四角錐角度計算ツールの使い方
四角錐角度計算ツールは、正四角錐の「高さ」と「底辺の長さ」の2つの数値から、側面の傾斜角、稜線の傾斜角、頂点の二面角を瞬時に計算するシミュレーターです。入力後すぐに、度(度数法)とラジアンの数値がそれぞれ表示されます。
- 高さ (h) — 底面の中心から頂点までの垂直高さを入力します。
- 底辺の長さ (a) — 正方形底面の1辺の長さを入力します。
- 計算結果の確認 — 側面の傾斜角 (θ)、稜線の傾斜角 (φ)、頂点の二面角 (α) が自動算出され、計算式とともに表示されます。

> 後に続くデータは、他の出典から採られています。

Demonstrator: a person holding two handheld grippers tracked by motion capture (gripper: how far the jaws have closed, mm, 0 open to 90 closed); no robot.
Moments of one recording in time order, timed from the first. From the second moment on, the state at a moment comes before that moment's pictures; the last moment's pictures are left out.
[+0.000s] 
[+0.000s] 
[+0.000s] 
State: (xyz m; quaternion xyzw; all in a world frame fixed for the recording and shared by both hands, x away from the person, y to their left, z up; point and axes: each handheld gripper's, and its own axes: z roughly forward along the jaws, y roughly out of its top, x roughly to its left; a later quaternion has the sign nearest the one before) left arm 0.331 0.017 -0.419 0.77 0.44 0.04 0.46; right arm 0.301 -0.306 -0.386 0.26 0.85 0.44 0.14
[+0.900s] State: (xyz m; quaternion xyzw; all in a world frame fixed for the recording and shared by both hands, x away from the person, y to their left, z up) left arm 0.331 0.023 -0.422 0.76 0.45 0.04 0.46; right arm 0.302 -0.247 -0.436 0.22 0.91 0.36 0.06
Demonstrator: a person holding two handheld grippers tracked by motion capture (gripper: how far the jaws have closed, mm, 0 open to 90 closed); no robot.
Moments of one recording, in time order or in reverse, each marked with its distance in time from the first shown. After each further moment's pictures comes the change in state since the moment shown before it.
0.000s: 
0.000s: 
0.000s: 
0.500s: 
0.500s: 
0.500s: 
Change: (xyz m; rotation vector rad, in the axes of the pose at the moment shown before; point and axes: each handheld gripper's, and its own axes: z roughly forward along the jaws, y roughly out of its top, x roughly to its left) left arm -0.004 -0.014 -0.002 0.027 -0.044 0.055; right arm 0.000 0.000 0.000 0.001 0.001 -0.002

高さと底辺の数値は正の数を入力してください。長さの単位(m、cm、mmなど)は統一されていれば任意で計算可能です。
計算公式と理論 - 四角錐の角度計算
正四角錐の角度計算は、立体内部に現れる直角三角形の三角比(arctan / inverse tangent)に基づいています。

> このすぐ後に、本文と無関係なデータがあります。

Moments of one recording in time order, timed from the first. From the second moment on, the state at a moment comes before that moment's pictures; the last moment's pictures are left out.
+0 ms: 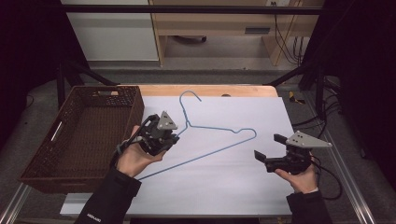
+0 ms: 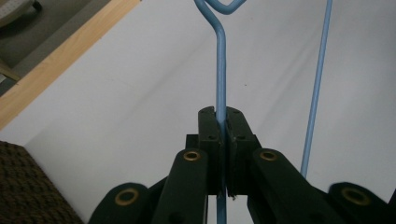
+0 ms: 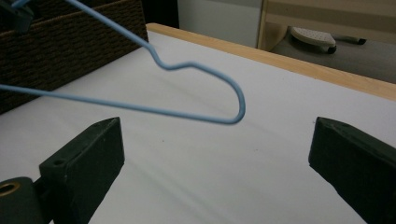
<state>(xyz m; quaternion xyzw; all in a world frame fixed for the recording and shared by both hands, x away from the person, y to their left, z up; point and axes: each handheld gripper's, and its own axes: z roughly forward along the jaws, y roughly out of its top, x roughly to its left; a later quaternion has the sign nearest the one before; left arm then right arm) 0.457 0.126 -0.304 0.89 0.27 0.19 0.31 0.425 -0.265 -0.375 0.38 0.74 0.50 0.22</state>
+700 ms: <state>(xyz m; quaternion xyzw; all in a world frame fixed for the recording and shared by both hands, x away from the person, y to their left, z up) 0.475 0.156 -0.257 0.87 0.31 0.23 0.31 0.426 -0.261 -0.381 0.38 0.75 0.50 0.21</state>
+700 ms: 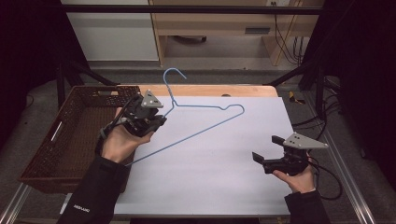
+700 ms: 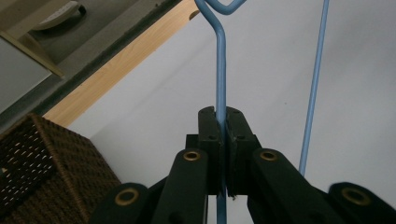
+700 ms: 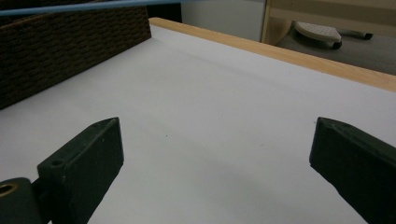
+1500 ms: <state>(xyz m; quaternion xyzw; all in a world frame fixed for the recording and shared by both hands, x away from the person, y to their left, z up) 0.489 0.232 -0.234 0.83 0.38 0.27 0.30 0.428 -0.261 -0.383 0.38 0.75 0.50 0.21</state>
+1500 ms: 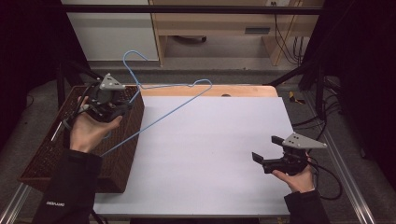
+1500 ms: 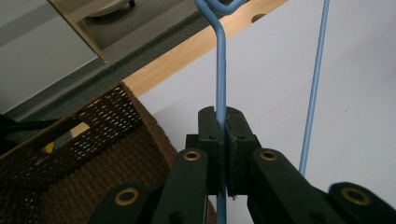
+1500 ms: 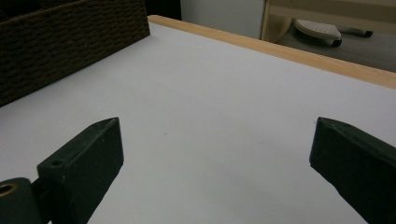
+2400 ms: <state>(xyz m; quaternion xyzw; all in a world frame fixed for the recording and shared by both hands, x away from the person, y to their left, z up) 0.504 0.317 -0.242 0.79 0.46 0.30 0.27 0.429 -0.260 -0.385 0.38 0.75 0.49 0.21</state>
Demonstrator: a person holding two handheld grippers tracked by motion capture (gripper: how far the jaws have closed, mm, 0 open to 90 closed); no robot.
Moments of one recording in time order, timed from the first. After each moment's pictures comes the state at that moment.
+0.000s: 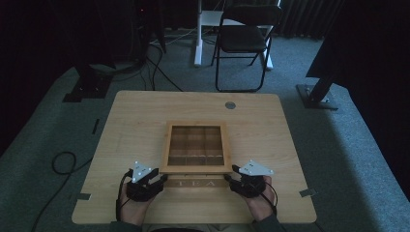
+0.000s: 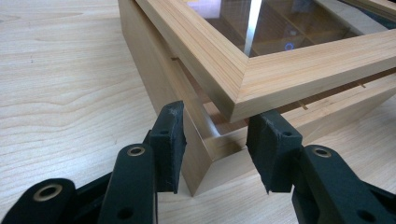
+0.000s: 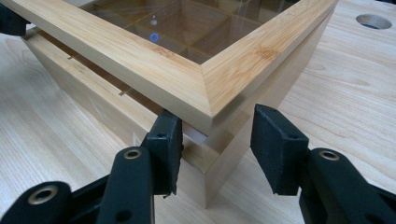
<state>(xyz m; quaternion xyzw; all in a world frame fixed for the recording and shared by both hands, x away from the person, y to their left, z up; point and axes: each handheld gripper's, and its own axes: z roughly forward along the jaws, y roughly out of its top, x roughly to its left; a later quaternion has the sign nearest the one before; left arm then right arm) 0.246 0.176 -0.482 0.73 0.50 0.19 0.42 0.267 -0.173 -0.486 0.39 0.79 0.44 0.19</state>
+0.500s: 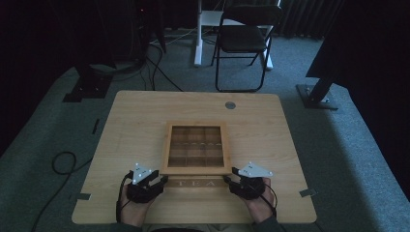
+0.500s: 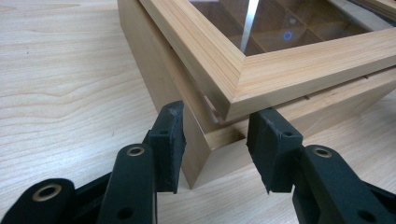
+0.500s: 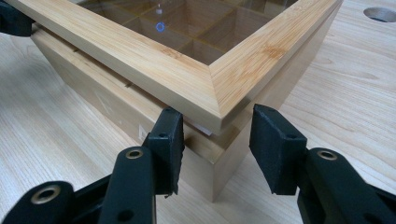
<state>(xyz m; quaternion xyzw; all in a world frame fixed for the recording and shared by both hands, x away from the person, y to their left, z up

側面の傾斜角: θ = arctan(h / (a/2))
稜線の傾斜角: φ = arctan(h / (a/√2))
頂点の二面角: α = 2 × arctan((a/2) / h)
| 記号 | 意味 |
|---|---|
| h | 底面から頂点までの垂直高さ |
| a | 正方形底面の1辺の長さ |
| θ | 側面(三角形)と底面のなす傾斜角 |
| φ | 稜線(角の斜辺)と底面のなす傾斜角 |
| α | 頂点で向かい合う側面同士の二面角 |
側面の傾斜角 θ は、底辺の各辺の中点と頂点を結ぶ断面(底辺の長さの半分 a/2 と高さ h)の直角三角形から求められます。一方、稜線の傾斜角 φ は、正方形の頂点から中心までの距離(対角線の半分 a/√2)と高さ h の比率から求めます。
前提条件と適用範囲
本計算ツールは、頂点が正方形底面の中心の真上にある「正四角錐(直正四角錐)」を前提としています。高さまたは底辺の長さが0以下の場合は計算できません。
四角錐角度計算の活用シーン
四角錐角度計算ツールは、数学の学習からプロの建築・3D設計・クラフト製作まで幅広く利用されています。
- 幾何学・立体図形の学習 — 教科書や入試問題における四角錐の斜高・断面角の検証。
- 建築設計・屋根勾配の計算 — ピラミッド型屋根や勾配天井の傾斜角・カット角度の算出。
- 3Dモデリング・CAD設計 — BlenderやCADツールでのポリゴン面の角度設定・法線調整。
- 模型製作・DIY木工 — 木材やアクリル板を正確な傾斜角・トメ加工で切り出す際の面取り角度算出。
- ピラミッド構造の研究・比較 — エジプトのクフ王の大ピラミッド(傾斜角約51.8度)などの寸法比率や角度の分析。